А дальше вёз нас твёрдыми руками Видмер – моего автомобильного опыта тут бы не хватило. По Швейцарии не так легко проложить маршрут, не всегда прокатишь прямо. Пришлось переваливать Симплон, там начался снег, ехать нельзя, машины скользят, все ждут. Привезли, насыпали на весь южный спуск песка, тогда поехали. Ниже снег превратился в проливной дождь. Въехали на несколько часов в Италию – всего лишь, чтобы пробраться покороче в южную часть Швейцарии. (А несколько дней оформляли визы на эти несколько часов; и итальянские пограничники тут задержали нас на добрых полчаса безо всяких объяснений, оказалось: бегали за моими книгами, получить автограф.) Через Домодоссолу проехали к Лаго Маджоре, на берегу его нас пригласили в частную староитальянскую виллу. (Тучевой мрачный день, полутёмные богато убранные комнаты, и хозяйка с дочерьми, угасающий знатный род, чувствовали себя обречёнными на конфискацию коммунистическим правительством, которое вот-вот всеми тут ожидалось. От тени коммунизма всё в вечной Италии казалось временным.) В тот день уже не видели доброго, лило и грязно, а наутро опять солнце – и мелькали, путаясь, Локарно, Лугано, – как видели их, и как не видели, Моркоте с возвышенным кладбищем над голубым озером, и назад на север, снова возвышаясь, Сен-Готард закрыт, машина вкатывается на поездную платформу, а на северном выходе из туннеля ещё поднимаемся выше посмотреть леденящий суворовский Чёртов мост, да в погоду холодную, мрачную, – незабываемо! На скале – выбито по-русски, выпуклые крупные буквы, старым стилем:
Доблестнымъ сподвижникамъ
генералиссимуса фельдмаршала
графа Суворова-Рымникскаго
князя Италiйскаго,
погибшимъ при переходе черезъ Альпы въ 1799 году
Действительно богатыри! – что скажешь! И можно только изумляться Суворову: в горной стране, куда на зиму безголово загнал его капризный австрийский Гофкригсрат, при небрежении Павла, – в этой стране, глядя на зиму и вдали-вдали от родины, – воевать и не проиграть! (А русские косточки-то как жаль! А – зачем его гоняли сюда? – вся война лишняя.)

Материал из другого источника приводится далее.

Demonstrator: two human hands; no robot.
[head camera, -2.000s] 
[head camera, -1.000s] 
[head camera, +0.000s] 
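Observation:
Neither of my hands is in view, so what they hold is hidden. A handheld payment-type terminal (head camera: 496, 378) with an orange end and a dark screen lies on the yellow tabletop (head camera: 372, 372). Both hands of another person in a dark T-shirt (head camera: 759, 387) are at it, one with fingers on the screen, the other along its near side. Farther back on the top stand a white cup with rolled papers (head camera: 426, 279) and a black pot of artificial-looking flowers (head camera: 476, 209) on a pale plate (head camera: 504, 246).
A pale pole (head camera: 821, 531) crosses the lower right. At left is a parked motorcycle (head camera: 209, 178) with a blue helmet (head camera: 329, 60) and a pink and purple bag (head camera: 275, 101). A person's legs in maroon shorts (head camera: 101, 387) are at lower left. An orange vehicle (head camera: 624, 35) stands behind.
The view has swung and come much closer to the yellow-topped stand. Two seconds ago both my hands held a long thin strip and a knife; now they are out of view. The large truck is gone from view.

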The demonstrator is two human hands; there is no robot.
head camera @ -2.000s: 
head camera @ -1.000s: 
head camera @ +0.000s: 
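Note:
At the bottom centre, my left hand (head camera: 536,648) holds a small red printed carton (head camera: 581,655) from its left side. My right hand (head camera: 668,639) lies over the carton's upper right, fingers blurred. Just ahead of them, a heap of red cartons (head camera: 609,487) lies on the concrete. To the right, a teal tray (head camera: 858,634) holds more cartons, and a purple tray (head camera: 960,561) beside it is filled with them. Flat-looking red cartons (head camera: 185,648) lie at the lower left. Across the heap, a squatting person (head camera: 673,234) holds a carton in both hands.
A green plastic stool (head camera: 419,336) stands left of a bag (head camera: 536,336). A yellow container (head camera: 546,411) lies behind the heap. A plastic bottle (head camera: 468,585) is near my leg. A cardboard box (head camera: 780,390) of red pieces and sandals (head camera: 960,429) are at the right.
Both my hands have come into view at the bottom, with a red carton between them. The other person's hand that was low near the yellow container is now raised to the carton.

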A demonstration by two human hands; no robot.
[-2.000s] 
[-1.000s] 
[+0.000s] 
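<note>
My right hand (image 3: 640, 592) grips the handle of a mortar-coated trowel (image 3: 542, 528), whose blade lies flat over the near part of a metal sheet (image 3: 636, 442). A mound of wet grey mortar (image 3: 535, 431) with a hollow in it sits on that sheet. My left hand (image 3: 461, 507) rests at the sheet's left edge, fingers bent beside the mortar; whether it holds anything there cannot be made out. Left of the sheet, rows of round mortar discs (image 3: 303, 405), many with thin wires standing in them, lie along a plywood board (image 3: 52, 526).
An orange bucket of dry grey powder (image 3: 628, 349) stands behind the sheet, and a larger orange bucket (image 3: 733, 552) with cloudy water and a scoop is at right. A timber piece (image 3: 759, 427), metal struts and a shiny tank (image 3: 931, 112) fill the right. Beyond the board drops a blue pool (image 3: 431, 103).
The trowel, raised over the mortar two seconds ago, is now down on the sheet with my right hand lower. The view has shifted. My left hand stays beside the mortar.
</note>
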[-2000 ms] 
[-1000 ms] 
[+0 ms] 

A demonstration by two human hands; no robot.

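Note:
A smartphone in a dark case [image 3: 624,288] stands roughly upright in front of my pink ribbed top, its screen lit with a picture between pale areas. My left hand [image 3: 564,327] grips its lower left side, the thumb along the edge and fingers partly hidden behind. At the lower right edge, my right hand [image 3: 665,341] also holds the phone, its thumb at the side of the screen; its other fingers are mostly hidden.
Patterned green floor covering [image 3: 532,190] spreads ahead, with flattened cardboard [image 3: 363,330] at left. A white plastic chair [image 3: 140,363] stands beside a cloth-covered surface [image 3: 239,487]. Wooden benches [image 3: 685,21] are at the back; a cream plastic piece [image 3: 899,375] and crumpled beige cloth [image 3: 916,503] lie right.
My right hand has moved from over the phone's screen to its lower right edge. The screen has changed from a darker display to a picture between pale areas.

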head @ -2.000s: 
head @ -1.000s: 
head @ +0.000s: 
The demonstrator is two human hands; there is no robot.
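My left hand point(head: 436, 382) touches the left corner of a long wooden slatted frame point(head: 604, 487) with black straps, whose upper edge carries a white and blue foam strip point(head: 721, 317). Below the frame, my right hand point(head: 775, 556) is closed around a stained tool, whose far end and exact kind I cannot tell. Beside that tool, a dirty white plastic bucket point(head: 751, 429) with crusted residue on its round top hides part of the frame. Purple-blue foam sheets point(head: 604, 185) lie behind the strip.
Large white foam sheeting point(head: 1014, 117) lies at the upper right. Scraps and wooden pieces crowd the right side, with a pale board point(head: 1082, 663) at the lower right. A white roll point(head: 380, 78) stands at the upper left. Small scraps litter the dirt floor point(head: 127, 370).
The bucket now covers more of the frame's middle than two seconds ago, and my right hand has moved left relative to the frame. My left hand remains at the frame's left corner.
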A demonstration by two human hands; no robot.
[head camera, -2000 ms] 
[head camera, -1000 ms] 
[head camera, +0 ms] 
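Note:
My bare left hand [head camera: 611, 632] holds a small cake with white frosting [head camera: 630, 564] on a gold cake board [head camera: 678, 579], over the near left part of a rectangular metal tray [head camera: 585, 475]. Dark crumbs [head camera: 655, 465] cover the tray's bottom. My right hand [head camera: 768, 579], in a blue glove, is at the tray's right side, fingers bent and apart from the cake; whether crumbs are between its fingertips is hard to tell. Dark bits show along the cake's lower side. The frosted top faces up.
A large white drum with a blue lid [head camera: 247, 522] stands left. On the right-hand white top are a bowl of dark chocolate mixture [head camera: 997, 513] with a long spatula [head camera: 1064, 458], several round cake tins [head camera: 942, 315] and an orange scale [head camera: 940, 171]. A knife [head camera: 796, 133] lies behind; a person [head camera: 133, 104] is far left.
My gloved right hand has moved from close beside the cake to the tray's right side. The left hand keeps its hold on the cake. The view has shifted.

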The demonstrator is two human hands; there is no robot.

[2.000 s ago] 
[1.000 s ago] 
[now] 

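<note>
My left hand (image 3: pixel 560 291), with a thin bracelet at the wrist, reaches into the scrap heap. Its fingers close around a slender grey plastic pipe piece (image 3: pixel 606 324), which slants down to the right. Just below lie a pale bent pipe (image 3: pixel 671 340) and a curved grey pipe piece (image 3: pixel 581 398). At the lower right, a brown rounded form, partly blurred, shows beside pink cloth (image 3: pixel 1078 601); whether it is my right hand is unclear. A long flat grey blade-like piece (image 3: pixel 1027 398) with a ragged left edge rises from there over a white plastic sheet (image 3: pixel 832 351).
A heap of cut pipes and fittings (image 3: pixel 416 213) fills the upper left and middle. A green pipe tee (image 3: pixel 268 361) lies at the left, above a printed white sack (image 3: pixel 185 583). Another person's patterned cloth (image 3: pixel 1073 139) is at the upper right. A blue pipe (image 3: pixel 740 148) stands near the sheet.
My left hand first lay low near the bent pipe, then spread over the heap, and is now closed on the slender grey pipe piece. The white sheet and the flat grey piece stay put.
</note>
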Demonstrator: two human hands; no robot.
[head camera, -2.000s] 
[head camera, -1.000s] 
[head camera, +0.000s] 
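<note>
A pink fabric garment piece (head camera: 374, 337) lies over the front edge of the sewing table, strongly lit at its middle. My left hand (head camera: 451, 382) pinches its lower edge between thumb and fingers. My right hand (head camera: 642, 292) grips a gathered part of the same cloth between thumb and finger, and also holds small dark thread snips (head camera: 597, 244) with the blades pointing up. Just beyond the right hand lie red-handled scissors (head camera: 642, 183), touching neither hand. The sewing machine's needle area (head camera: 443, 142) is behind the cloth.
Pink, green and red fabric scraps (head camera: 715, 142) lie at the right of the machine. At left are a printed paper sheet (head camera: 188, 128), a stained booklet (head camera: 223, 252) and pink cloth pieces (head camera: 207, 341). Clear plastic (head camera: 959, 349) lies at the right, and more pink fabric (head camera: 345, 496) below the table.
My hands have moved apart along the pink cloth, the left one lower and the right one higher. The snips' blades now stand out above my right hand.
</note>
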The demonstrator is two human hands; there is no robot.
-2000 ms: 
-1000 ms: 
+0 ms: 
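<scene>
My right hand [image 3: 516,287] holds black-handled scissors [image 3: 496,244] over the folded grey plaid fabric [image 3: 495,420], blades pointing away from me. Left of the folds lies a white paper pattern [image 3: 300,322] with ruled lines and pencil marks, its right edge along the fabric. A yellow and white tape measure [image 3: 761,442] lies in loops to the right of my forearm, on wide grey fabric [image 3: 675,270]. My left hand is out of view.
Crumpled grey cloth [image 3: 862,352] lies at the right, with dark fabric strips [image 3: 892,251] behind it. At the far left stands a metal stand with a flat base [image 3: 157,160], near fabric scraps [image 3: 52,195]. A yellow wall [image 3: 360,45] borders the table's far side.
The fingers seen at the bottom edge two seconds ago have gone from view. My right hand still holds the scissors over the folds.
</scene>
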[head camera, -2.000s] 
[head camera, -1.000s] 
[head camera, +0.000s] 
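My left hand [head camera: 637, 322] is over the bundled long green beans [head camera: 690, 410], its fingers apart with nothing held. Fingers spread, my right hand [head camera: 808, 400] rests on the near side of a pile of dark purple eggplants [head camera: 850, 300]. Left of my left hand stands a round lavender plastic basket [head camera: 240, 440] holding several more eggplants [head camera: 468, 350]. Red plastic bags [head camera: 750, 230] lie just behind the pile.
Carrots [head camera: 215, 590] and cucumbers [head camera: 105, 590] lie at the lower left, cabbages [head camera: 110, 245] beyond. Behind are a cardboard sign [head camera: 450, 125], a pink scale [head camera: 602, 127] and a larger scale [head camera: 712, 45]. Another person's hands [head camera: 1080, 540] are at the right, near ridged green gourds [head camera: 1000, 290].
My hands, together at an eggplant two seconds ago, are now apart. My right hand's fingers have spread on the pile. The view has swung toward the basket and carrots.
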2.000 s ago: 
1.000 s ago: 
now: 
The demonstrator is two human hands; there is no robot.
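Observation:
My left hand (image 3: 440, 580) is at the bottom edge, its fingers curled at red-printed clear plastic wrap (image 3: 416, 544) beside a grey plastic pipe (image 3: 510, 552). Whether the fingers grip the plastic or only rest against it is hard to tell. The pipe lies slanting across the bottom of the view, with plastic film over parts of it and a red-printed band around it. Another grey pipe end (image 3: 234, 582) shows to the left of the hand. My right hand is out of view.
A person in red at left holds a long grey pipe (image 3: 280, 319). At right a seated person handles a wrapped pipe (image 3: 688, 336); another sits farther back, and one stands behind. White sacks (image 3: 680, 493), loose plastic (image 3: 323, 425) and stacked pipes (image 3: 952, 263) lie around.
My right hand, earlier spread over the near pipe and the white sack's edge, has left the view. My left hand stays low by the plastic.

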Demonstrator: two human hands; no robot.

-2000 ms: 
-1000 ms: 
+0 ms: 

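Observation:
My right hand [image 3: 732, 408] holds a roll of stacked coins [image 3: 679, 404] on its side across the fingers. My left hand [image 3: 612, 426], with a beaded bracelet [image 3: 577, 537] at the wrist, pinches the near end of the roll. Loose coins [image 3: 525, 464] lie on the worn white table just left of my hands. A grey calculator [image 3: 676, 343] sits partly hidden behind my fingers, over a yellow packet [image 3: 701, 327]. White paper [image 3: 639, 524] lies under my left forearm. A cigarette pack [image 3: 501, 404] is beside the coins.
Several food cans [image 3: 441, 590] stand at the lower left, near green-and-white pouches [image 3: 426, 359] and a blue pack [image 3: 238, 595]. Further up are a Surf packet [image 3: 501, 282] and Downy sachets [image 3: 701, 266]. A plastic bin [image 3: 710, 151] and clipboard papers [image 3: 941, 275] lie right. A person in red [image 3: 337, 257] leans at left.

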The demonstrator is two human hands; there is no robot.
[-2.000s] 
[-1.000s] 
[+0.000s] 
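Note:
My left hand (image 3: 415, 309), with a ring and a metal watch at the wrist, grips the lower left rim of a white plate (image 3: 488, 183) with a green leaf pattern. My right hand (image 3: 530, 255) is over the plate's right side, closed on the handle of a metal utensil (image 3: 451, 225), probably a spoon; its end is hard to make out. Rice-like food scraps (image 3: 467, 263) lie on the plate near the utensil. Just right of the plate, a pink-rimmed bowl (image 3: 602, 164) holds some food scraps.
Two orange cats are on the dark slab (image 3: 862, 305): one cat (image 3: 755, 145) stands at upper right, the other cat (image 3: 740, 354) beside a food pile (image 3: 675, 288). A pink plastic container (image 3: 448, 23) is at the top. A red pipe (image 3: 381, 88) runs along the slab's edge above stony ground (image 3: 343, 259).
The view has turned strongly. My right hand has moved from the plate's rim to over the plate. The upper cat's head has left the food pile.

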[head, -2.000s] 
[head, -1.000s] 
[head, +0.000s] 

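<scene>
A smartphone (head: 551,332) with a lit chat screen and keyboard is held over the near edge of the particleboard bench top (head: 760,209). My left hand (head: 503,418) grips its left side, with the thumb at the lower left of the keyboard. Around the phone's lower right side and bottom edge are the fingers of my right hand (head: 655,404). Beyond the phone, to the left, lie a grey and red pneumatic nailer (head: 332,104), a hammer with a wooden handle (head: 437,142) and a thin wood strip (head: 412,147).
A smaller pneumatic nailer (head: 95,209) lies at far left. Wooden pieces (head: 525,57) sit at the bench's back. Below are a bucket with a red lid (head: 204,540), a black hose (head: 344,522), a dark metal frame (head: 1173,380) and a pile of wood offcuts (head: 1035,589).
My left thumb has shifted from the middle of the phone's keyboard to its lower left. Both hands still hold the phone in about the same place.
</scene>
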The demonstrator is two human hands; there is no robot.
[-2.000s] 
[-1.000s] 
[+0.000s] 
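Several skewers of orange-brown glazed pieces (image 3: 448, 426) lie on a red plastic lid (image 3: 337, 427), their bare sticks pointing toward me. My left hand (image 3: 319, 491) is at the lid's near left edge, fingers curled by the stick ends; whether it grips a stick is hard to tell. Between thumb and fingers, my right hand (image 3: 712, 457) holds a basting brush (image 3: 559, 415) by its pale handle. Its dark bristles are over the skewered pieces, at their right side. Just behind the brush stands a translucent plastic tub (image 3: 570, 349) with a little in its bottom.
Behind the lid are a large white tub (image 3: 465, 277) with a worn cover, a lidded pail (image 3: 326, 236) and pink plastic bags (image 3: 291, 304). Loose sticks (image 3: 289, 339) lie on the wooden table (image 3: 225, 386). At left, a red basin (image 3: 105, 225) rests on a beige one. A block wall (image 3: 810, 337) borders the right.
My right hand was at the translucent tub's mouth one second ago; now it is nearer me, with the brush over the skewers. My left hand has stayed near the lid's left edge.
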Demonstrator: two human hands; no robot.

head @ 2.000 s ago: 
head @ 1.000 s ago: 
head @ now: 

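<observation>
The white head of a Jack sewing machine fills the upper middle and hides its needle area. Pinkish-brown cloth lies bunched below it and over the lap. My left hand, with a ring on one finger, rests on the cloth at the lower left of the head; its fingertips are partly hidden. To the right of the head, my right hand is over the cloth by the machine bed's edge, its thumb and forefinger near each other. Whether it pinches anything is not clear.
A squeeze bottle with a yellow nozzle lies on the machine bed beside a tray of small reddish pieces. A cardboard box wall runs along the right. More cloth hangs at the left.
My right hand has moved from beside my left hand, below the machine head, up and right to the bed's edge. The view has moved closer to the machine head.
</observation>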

Всего четыре дня дома не были, а уже и новости, по радио: американский Сенат единогласно избрал меня почётным гражданином Соединённых Штатов! Позже пришла официальная бумага – и я ответил письмом[65].
Я сам не знал, зачем оно, это избрание, но тогда казалось важным. Во всяком случае – могло помочь моему делу и сильно перчило Советам. Однако это прекрасно понимал и Киссинджер. Процедура требовала теперь подтверждения Палаты представителей, и звание будет решено. Госдепартамент задержал обсуждение в Палате. (Тем временем переизбран Сенат. Потребовалось вторичное утверждение изменённым Сенатом. Оно всё же произошло весной 1975. Но тогда Киссинджер снова затормозил, известен пространный об этом документ Госдепартамента: это испортит отношения с Советским Союзом.)
Неудача с моим почётным гражданством в США – такая же закономерность (и такая же благая), как когда-то неудача с ленинской премией в СССР: я не ко двору обеим системам, вот и находятся вовремя противодействующие силы.
Теперь пришлось выступить по швейцарскому телевидению. Придумали они, чтоб я по-немецки читал кусок «Архипелага». Затем какие-то малозначащие вопросы, а дошло до самого лакомого – почему я выбрал Швейцарию? – тут истекло время прямого эфира. (К моему опять же облегчению. Что говорить, когда ничего мы ещё не выбрали, нигде ещё не живём, тайно решён отъезд.)
В эти месяцы я должен был доделать важные дела, которые тянулись ещё с родины: напечатать горько-неоконченное исследование покойной И. Н.Томашевской о «Тихом Доне» и совместно с моими соавторами, Шафаревичем, Борисовым, Барабановым, Агурским, Световым («Корсаковым»), Поливановым («А. Б.»), объявить одновременно в Москве и в Европе наш сборник «Из-под глыб».
Если бы не выслали меня в феврале, то к марту, самое позднее к апрелю, «Из-под глыб» был бы уже готов и объявлен. Моя высылка сильно затянула дело, усложнилась связь, последние согласования, – и растянулось это до осени. Весь октябрь и полноября мы ждали от друзей из Москвы сигнала: когда назначена их пресс-конференция, чтобы нашу назначить через день. Андрей Тюрин, звоня из Москвы как бы по частному делу, условной фразой открыл нам, что они дают – 14 ноября. Тотчас стал я собирать свою пресс-конференцию на 16-е.